The photos released Thursday were among more than 95,000 that the House Oversight Committee has received after issuing a subpoena for the photos that Epstein had in his possession before he died in a New York jail cell in 2019. Congress has also passed, and President Donald Trump has signed, a law requiring the Justice Department to release its case files on Epstein, and his longtime girlfriend and confidante Ghislaine Maxwell, by Friday.
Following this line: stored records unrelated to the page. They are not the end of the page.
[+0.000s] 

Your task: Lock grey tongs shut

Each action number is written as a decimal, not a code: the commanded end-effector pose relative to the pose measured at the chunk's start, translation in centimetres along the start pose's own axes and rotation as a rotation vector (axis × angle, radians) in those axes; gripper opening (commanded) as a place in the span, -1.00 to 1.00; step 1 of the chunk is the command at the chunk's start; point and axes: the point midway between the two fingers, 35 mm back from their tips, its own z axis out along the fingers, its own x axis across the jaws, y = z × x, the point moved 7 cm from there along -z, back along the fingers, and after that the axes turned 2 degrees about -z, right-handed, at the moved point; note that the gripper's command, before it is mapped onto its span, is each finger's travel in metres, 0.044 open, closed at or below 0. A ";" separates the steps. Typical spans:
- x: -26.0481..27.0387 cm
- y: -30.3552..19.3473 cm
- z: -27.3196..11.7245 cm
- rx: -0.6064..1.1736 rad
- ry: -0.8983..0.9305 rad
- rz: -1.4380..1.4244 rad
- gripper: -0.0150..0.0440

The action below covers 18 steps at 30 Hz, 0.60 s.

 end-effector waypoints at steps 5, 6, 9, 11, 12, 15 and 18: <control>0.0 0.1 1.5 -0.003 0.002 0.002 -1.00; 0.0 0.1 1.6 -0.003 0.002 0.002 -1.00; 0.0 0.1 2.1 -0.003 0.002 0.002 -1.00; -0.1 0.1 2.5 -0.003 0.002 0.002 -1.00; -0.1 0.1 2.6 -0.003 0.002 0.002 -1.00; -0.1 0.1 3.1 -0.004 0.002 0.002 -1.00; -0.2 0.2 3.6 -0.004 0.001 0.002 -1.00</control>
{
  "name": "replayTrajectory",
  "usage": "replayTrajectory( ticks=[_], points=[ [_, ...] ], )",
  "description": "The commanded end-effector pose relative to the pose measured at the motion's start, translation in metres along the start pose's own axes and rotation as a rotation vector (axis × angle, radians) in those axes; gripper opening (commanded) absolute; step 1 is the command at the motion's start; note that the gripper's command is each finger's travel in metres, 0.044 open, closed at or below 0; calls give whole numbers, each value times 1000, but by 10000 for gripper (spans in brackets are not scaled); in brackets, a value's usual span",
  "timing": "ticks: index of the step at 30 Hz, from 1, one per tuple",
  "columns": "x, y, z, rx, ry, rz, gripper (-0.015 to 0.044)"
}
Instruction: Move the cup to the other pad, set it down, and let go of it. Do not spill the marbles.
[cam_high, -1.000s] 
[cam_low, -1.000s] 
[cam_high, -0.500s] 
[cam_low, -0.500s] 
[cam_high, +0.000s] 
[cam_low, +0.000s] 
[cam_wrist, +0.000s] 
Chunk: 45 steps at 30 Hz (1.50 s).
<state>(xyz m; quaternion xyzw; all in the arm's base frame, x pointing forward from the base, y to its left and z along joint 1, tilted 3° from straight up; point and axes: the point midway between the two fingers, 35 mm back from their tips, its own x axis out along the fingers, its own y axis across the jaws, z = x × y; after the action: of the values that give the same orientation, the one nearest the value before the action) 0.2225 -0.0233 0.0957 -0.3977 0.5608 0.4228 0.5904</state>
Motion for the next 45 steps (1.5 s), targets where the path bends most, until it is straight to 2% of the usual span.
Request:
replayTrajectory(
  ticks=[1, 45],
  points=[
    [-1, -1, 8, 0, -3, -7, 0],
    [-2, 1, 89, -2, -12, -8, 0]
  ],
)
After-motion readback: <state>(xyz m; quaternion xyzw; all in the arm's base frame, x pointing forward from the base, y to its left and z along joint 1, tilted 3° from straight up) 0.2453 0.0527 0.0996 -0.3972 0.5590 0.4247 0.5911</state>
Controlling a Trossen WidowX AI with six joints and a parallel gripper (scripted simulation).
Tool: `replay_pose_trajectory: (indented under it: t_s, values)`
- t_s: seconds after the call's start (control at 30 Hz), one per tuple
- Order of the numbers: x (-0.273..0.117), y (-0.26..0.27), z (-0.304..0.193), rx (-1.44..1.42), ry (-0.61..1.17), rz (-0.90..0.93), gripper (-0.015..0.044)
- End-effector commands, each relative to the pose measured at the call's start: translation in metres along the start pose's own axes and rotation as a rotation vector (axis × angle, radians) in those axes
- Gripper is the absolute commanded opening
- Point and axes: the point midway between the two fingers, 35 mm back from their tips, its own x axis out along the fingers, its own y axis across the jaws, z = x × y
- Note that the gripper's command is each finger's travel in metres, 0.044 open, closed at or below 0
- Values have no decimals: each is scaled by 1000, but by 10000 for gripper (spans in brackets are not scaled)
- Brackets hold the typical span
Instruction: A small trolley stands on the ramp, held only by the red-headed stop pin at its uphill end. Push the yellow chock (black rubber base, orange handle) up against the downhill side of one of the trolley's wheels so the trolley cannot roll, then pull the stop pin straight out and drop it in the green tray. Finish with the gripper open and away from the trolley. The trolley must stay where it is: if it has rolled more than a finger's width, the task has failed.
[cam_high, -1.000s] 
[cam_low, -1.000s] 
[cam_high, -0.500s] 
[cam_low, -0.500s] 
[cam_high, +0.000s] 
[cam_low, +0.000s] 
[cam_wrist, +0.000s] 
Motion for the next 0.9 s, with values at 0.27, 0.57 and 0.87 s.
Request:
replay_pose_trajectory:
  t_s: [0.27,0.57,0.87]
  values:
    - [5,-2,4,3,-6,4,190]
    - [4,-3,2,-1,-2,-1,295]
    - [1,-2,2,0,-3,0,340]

Anticipation about what those files will show is running high after they have been the subject of conspiracy theories and speculation about his friendships with Trump, former President Bill Clinton, the former Prince Andrew, and others.

House Democrats have already released dozens of photos from Epstein’s estate showing Trump, Clinton and Andrew, who lost his royal title and privileges this year amid scrutiny of his relationship with the wealthy financier. The photos released Thursday showed Epstein cooking with Sultan Ahmed bin Sulayem, an Emirati businessman. The photos also include the billionaire Bill Gates and images of a 2011 dinner of notable people and wealthy philanthropists hosted by a nonprofit group. The committee made no accusations of wrongdoing by the men in the photos.

There were also images of passports, visas and identification cards from Russia, the Czech Republic, Ukraine, South Africa and Lithuania with personally identifying information redacted, as well as photos of Epstein with women or girls whose faces were blacked out. The committee has said it is redacting information from the photos that may lead to the identity of victims being revealed.

Rep. Robert Garcia, the top Democrat on the oversight panel, said in a statement that the “new images raise more questions about what exactly the Department of Justice has in its possession. We must end this White House cover-up, and the DOJ must release the Epstein files now.”